**Problem requirements:**
Transcribe all of the records exactly, leaving every line as it is.

● ● ●

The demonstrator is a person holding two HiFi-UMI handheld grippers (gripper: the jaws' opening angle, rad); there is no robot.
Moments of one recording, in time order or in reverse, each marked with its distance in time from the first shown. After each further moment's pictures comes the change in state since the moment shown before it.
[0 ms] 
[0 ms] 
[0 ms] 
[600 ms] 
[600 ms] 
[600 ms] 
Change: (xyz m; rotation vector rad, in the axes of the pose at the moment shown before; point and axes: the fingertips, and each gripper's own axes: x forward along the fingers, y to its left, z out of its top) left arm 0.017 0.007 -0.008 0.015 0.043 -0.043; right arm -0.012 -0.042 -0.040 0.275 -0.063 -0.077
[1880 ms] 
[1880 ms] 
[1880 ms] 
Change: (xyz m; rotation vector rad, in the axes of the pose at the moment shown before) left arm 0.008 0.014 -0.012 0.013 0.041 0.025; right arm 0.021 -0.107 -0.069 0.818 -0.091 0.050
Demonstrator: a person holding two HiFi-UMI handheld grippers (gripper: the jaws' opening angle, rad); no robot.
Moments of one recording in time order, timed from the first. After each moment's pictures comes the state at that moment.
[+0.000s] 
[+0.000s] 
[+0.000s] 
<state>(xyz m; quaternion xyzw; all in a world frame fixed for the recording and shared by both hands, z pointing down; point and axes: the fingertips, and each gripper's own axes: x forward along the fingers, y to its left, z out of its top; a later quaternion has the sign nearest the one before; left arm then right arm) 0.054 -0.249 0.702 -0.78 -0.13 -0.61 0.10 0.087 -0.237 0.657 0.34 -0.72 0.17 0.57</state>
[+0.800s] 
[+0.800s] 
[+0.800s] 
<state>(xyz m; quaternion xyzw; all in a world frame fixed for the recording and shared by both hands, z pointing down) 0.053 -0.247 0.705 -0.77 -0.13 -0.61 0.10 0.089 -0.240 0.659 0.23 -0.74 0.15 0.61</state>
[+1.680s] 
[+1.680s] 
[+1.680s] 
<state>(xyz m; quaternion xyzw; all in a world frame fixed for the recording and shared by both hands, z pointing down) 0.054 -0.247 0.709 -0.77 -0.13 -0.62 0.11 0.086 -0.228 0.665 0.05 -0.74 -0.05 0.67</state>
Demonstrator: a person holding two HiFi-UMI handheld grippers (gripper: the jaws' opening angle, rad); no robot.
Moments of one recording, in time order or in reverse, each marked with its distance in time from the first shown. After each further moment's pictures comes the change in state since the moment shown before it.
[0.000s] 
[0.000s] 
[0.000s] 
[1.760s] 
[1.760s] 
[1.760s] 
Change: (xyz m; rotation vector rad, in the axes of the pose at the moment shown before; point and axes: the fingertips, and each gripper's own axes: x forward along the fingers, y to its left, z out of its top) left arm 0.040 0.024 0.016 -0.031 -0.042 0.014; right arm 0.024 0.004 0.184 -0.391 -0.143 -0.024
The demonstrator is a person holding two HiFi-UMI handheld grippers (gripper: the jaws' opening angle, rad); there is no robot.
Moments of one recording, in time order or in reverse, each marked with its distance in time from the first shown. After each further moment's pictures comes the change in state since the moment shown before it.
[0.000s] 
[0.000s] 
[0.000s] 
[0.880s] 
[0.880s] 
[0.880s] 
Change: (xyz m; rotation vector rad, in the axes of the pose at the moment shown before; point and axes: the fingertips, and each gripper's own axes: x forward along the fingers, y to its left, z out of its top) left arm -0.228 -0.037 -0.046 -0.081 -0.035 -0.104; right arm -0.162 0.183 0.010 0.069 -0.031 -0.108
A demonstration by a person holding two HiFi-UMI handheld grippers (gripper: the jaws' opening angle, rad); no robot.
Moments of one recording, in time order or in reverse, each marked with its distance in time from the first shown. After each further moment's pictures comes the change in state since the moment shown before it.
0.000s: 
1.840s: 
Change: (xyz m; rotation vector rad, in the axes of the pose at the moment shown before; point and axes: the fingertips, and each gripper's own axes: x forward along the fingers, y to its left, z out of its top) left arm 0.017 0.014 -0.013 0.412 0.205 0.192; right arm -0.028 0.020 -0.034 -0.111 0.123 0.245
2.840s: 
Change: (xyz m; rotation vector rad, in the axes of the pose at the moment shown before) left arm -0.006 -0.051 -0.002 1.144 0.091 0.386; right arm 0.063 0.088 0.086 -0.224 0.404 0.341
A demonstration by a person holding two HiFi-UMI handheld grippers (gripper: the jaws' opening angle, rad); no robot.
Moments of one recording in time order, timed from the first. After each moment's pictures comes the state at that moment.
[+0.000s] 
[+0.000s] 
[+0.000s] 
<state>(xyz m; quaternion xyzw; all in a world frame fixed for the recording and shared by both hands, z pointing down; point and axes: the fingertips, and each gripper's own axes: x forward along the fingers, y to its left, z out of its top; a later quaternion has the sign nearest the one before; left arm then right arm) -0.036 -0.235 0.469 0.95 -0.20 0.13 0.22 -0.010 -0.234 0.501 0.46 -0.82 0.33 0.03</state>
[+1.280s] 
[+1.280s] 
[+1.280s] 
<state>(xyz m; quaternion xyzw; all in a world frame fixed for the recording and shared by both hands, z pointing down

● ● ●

**Exercise solution:**
The demonstrator is a person holding two HiFi-UMI handheld grippers (gripper: the jaws' opening angle, rad); there is no robot.
Moments of one recording, in time order or in reverse, each marked with its distance in time from the first shown. After each further moment's pictures comes the change in state since the moment shown before it.
[0 ms] 
[0 ms] 
[0 ms] 
[600 ms] 
[600 ms] 
[600 ms] 
Change: (xyz m; rotation vector rad, in the axes of the pose at the moment shown before; point and axes: the fingertips, and each gripper's own axes: x forward along the fingers, y to its left, z out of its top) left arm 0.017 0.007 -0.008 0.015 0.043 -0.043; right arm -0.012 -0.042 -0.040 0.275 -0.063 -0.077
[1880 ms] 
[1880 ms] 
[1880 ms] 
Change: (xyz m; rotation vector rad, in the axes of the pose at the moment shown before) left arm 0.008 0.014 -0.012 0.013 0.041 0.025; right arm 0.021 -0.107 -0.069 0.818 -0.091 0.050
Demonstrator: a person holding two HiFi-UMI handheld grippers (gripper: the jaws' opening angle, rad); no robot.
Moments of one recording in time order, timed from the first. After each moment's pictures comes the state at that moment.
[+0.000s] 
[+0.000s] 
[+0.000s] 
<state>(xyz m; quaternion xyzw; all in a world frame fixed for the recording and shared by both hands, z pointing down; point and axes: the fingertips, and each gripper's own axes: x forward along the fingers, y to its left, z out of its top; a later quaternion has the sign nearest the one before; left arm then right arm) 0.054 -0.249 0.702 -0.78 -0.13 -0.61 0.10 0.087 -0.237 0.657 0.34 -0.72 0.17 0.57</state>
[+0.800s] 
[+0.800s] 
[+0.800s] 
<state>(xyz m; quaternion xyzw; all in a world frame fixed for the recording and shared by both hands, z pointing down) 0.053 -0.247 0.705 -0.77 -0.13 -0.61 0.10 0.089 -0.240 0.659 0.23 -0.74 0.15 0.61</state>
[+1.680s] 
[+1.680s] 
[+1.680s] 
<state>(xyz m; quaternion xyzw; all in a world frame fixed for the recording and shared by both hands, z pointing down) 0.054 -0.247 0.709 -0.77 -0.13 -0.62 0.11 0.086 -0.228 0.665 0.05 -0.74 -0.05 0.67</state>
Demonstrator: a person holding two HiFi-UMI handheld grippers (gripper: the jaws' opening angle, rad); no robot.
Moments of one recording, in time order or in reverse, each marked with its distance in time from the first shown. After each further moment's pictures comes the change in state since the moment shown before it.
[0.000s] 
[0.000s] 
[0.000s] 
[1.760s] 
[1.760s] 
[1.760s] 
Change: (xyz m; rotation vector rad, in the axes of the pose at the moment shown before; point and axes: the fingertips, and each gripper's own axes: x forward along the fingers, y to its left, z out of its top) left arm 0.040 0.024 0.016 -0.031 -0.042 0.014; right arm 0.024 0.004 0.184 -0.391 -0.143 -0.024
The demonstrator is a person holding two HiFi-UMI handheld grippers (gripper: the jaws' opening angle, rad); there is no robot.
Moments of one recording, in time order or in reverse, each marked with its distance in time from the first shown. After each further moment's pictures comes the change in state since the moment shown before it.
[0.000s] 
[0.000s] 
[0.000s] 
[0.880s] 
[0.880s] 
[0.880s] 
Change: (xyz m; rotation vector rad, in the axes of the pose at the moment shown before; point and axes: the fingertips, and each gripper's own axes: x forward along the fingers, y to its left, z out of its top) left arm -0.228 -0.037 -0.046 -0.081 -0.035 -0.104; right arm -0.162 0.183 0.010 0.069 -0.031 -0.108
A demonstration by a person holding two HiFi-UMI handheld grippers (gripper: the jaws' opening angle, rad); no robot.
Moments of one recording, in time order or in reverse, each marked with its distance in time from the first shown. After each further moment's pictures comes the change in state since the moment shown before it.
0.000s: 
1.840s: 
Change: (xyz m; rotation vector rad, in the axes of the pose at the moment shown before; point and axes: the fingertips, and each gripper's own axes: x forward along the fingers, y to its left, z out of its top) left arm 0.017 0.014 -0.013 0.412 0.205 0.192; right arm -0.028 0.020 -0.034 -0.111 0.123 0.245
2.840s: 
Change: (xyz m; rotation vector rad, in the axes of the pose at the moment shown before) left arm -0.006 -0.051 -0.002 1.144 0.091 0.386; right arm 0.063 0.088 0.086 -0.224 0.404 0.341
A demonstration by a person holding two HiFi-UMI handheld grippers (gripper: the jaws' opening angle, rad); no robot.
Moments of one recording in time order, timed from the first. After each moment's pictures comes the state at that moment.
[+0.000s] 
[+0.000s] 
[+0.000s] 
<state>(xyz m; quaternion xyzw; all in a world frame fixed for the recording and shared by both hands, z pointing down; point and axes: the fingertips, and each gripper's own axes: x forward along the fingers, y to its left, z out of its top; a later quaternion has the sign nearest the one before; left arm then right arm) -0.036 -0.235 0.469 0.95 -0.20 0.13 0.22 -0.010 -0.234 0.501 0.46 -0.82 0.33 0.03</state>
[+1.280s] 
[+1.280s] 
[+1.280s] 
<state>(xyz m; quaternion xyzw; all in a world frame fixed for the recording and shared by both hands, z pointing down

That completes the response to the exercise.